Start of PROVIDED RECORDS

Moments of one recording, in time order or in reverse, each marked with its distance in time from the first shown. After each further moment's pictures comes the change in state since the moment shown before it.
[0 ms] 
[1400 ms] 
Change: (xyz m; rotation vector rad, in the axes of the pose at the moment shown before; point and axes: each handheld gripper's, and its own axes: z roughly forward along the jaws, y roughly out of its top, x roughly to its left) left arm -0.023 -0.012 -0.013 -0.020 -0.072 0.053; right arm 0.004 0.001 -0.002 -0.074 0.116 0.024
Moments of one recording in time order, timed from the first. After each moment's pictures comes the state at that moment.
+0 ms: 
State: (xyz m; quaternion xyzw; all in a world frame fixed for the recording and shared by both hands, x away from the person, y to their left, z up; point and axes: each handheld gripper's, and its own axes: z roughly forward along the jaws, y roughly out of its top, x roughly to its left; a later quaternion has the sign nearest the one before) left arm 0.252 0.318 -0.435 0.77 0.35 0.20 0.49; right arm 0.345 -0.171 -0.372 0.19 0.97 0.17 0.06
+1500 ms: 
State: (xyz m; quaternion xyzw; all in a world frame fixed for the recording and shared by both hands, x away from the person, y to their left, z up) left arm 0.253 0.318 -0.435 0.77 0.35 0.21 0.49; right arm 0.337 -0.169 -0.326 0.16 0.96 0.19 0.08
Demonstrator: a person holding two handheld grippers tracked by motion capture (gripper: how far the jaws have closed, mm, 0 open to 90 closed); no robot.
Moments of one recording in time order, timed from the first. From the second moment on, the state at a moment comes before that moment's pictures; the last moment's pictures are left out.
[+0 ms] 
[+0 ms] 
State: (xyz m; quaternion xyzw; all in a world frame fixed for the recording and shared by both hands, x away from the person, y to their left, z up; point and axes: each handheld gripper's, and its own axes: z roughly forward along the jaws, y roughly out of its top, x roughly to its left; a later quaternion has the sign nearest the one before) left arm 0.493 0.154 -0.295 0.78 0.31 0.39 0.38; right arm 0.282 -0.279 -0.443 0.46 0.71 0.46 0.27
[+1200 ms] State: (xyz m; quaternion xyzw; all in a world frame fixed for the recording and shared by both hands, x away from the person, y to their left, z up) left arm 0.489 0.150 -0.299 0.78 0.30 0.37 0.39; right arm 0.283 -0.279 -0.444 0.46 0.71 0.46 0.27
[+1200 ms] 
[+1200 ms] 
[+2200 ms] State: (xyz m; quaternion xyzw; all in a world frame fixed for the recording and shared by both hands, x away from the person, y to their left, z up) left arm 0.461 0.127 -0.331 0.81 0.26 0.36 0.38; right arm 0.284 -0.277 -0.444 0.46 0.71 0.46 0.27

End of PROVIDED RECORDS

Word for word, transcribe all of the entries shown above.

Moments of one recording, in time order or in reverse, each marked with its distance in time from the first shown. After each further moment's pictures comes the change in state since the moment shown before it.
[0 ms] 
[1400 ms] 
Change: (xyz m; rotation vector rad, in the axes of the pose at the moment shown before; point and axes: each handheld gripper's, and its own axes: z roughly forward along the jaws, y roughly out of its top, x roughly to its left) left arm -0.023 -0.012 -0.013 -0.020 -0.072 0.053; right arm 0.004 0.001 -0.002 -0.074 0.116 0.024
Moments of one recording in time order, timed from the first. After each moment's pictures comes the state at that moment.
+0 ms: 
State: (xyz m; quaternion xyzw; all in a world frame fixed for the recording and shared by both hands, x away from the person, y to their left, z up; point and axes: each handheld gripper's, and its own axes: z roughly forward along the jaws, y roughly out of its top, x roughly to its left; a later quaternion has the sign nearest the one before) left arm 0.252 0.318 -0.435 0.77 0.35 0.20 0.49; right arm 0.345 -0.171 -0.372 0.19 0.97 0.17 0.06
+1500 ms: 
State: (xyz m; quaternion xyzw; all in a world frame fixed for the recording and shared by both hands, x away from the person, y to their left, z up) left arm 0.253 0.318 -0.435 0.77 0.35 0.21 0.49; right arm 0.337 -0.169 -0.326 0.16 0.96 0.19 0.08
Demonstrator: a person holding two handheld grippers tracked by motion capture (gripper: how far the jaws have closed, mm, 0 open to 90 closed); no robot.
Moments of one recording in time order, timed from the first. From the second moment on, the state at a moment comes before that moment's pictures; the last moment's pictures are left out.
[+0 ms] 
[+0 ms] 
State: (xyz m; quaternion xyzw; all in a world frame fixed for the recording and shared by both hands, x away from the person, y to their left, z up; point and axes: each handheld gripper's, and its own axes: z roughly forward along the jaws, y roughly out of its top, x roughly to its left; a later quaternion has the sign nearest the one before) left arm 0.493 0.154 -0.295 0.78 0.31 0.39 0.38; right arm 0.282 -0.279 -0.443 0.46 0.71 0.46 0.27
[+1200 ms] State: (xyz m; quaternion xyzw; all in a world frame fixed for the recording and shared by both hands, x away from the person, y to their left, z up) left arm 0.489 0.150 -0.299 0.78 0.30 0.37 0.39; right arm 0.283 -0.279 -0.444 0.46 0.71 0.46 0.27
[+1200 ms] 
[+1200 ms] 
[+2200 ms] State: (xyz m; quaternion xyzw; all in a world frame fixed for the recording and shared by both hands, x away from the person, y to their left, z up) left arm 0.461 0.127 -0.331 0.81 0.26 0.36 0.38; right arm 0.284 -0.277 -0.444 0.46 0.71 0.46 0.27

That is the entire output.